Amy Davidson takes some gentle pokes at Rep. Peter King, when she should have kicked his ass.
Eugene Robinson does kick his ass, starting with this paragraph, and then cranking it up:
"There is nothing radical or un-American in holding these hearings," Rep. Peter King (R-N.Y.) claimed Thursday as he launched his McCarthyite probe of American Muslims. He could not have been more wrong. If King is looking for threats to our freedoms and values, a mirror would be the place to start
And Mike Littwin mopped up the Irish Republican Army supporter:
King told The Times that he understood "why people who are misinformed might see a parallel" between the IRA and al-Qaeda. "The fact is," he said, "the IRA never attacked the United States. And my loyalty is to the United States."
But a piece in Salon recalls the 1983 Christmas-season Harrods bombing, in which six people were killed, including an American, Kenneth Salvesan, 28, a business consultant from Chicago. Eighty-four were wounded that day. And King, it's fair to say, didn't go to help find the killers.
Personal experience tells Dave Weigel that, federal dollars or no, NPR will continue to be a Republican punching bag forever even if it becomes National Private Radio:
NPR is eternally apologizing for its liberal image, and it does so because it gets government funding. But would that change if the source of NPR's funding changed? No matter how NPR survives (and it's going to, even if [Sen. Jim] DeMint takes power in a coup tomorrow), it will owe some donor something. Its donors will be subject to public pressure. There will be critics who will attempt—and succeed—to discredit what it reports because of who funds it.
One of the best things about Paul Krugman is that he's a liberal who, unlike too many of the breed, isn't afraid to piss people off on his own side of the spectrum:
Health care is only one of the large and difficult problems America needs to deal with, ranging from infrastructure to climate change, all of which demand that we engage in a lot of hard thinking.

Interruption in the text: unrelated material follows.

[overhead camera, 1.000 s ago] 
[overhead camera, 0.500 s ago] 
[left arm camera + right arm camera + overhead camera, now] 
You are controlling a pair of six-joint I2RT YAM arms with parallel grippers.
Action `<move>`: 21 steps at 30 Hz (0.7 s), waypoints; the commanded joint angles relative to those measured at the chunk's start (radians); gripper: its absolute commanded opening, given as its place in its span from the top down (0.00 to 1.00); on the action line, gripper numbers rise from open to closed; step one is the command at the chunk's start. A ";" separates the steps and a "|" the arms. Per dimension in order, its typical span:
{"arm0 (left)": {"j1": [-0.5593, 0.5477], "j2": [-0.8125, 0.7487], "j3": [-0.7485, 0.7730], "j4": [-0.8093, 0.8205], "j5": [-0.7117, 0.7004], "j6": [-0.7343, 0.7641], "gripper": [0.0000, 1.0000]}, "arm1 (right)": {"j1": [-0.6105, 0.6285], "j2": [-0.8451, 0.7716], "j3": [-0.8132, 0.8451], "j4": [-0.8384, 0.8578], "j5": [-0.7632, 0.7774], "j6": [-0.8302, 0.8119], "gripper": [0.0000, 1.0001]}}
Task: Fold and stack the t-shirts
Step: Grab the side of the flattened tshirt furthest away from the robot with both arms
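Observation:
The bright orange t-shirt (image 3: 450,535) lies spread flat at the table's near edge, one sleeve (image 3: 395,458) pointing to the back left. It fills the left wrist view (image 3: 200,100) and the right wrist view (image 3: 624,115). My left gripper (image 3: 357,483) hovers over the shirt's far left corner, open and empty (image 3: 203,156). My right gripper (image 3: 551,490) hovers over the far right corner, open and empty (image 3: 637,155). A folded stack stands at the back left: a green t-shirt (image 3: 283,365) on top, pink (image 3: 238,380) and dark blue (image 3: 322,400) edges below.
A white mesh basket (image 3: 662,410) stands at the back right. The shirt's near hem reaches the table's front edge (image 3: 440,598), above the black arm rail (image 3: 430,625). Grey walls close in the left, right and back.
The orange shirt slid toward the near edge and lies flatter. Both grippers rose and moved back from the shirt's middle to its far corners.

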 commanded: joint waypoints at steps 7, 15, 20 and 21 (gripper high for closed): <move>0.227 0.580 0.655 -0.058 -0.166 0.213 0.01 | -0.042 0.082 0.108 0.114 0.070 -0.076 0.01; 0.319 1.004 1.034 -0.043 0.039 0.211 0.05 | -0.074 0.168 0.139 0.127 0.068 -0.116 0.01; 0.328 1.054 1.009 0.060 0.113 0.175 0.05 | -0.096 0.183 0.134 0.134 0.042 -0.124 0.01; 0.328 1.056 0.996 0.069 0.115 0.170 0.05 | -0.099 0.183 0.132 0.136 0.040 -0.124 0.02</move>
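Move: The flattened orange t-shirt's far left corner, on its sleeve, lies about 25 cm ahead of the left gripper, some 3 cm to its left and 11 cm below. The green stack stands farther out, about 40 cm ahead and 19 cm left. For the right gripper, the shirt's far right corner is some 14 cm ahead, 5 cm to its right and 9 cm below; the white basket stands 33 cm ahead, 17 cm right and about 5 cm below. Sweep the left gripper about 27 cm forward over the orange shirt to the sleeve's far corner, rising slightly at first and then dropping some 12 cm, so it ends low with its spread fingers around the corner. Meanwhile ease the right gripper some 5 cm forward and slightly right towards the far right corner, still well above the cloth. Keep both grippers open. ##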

Yet what we have instead is a political culture in which one side sneers at knowledge and exalts ignorance, while the other side hunkers down and pretends to halfway agree.
A Los Angeles Times Editorial calls Secure Communities, which was designed to track and deport violent criminals who aren't citizens, a major flop that has diverted state and local police from what they should be doing. Sixty percent of the 87,534 immigrants deported were guilty of minor or no crimes.
William Rivers Pitt:
On this day, it behooves us to remember the words of Martin Niemoller.
"First they came for the communists," he wrote, "and I didn't speak out because I wasn't a communist. Then they came for the trade unionists, and I didn't speak out because I wasn't a trade unionist. Then they came for the Jews, and I didn't speak out because I wasn't a Jew. Then they came for me and there was no one left to speak out for me."
I am a trade unionist, and yesterday in Wisconsin, they came for me. They came for you. They came for every working person in America, and their intent could not be more clear. Governor Scott Walker, along with the Koch Brothers and the right-wing radicals of the Republican Party, moved in darkness and with shameless deceit to gut the ability of dedicated laborers to bargain on an equal footing for the right to earn a living wage and to have access to decent health care.
Leonard C. Goodman says it's time American Jews who are Israel's true friends to stop supporting the American Israel Public Affairs Committee:
AIPAC is a victim of its own success. Its army of lobbyists, op-ed writers and big-money campaign donors have been rated above the National Rifle Association in effectiveness. It can get both Congress and the executive branch to blindly support Israel and shut down any debate that might expose the folly of that policy. The consequence is that the hardliners in Israel have been given the green light to colonize the West Bank and East Jerusalem, foreclosing the possibility of a settlement with the Palestinians, while the U.S. continues to talk about a “peace process” and a “two-state solution” but no one listens anymore to what we say.
Susan Nielsen argues unpersuasively that getting rid of the statute of limitations for all child sex abuse crimes—as some have proposed in Oregon (and elsewhere)—may do more harm than good.